= TASK REQUIREMENTS =
Reproduce only the lines that run from the line with "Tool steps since" to the last line of the material, both ends included, exactly as they appear.

= RECORDED DATA =

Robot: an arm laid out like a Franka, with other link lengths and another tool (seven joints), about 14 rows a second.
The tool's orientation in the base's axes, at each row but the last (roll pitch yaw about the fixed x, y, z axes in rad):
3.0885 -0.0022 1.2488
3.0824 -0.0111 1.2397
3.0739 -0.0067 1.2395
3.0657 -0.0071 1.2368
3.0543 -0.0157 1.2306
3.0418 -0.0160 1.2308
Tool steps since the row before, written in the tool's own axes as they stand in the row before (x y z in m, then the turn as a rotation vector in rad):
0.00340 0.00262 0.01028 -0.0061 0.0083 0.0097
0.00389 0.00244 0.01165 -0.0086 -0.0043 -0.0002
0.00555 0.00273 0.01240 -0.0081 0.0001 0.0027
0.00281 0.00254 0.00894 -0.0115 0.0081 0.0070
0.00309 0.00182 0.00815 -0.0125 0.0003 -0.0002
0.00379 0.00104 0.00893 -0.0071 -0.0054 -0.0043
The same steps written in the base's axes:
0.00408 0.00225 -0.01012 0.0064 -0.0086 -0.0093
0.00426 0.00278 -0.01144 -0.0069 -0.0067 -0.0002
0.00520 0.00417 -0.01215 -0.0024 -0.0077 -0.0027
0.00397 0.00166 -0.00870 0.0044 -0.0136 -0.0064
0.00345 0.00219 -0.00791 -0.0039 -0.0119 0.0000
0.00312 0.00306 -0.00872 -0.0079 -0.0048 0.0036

= RESULT OF THIS EXERCISE =
Tool steps since the row before, written in the tool's own axes as they stand in the row before (x y z in m, then the turn as a rotation vector in rad):
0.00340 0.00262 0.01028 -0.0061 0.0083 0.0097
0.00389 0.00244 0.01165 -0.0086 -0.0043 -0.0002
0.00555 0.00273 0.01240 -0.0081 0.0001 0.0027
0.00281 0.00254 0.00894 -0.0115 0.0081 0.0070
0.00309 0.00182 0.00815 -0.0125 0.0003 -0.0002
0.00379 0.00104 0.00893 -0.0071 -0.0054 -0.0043
The same steps written in the base's axes:
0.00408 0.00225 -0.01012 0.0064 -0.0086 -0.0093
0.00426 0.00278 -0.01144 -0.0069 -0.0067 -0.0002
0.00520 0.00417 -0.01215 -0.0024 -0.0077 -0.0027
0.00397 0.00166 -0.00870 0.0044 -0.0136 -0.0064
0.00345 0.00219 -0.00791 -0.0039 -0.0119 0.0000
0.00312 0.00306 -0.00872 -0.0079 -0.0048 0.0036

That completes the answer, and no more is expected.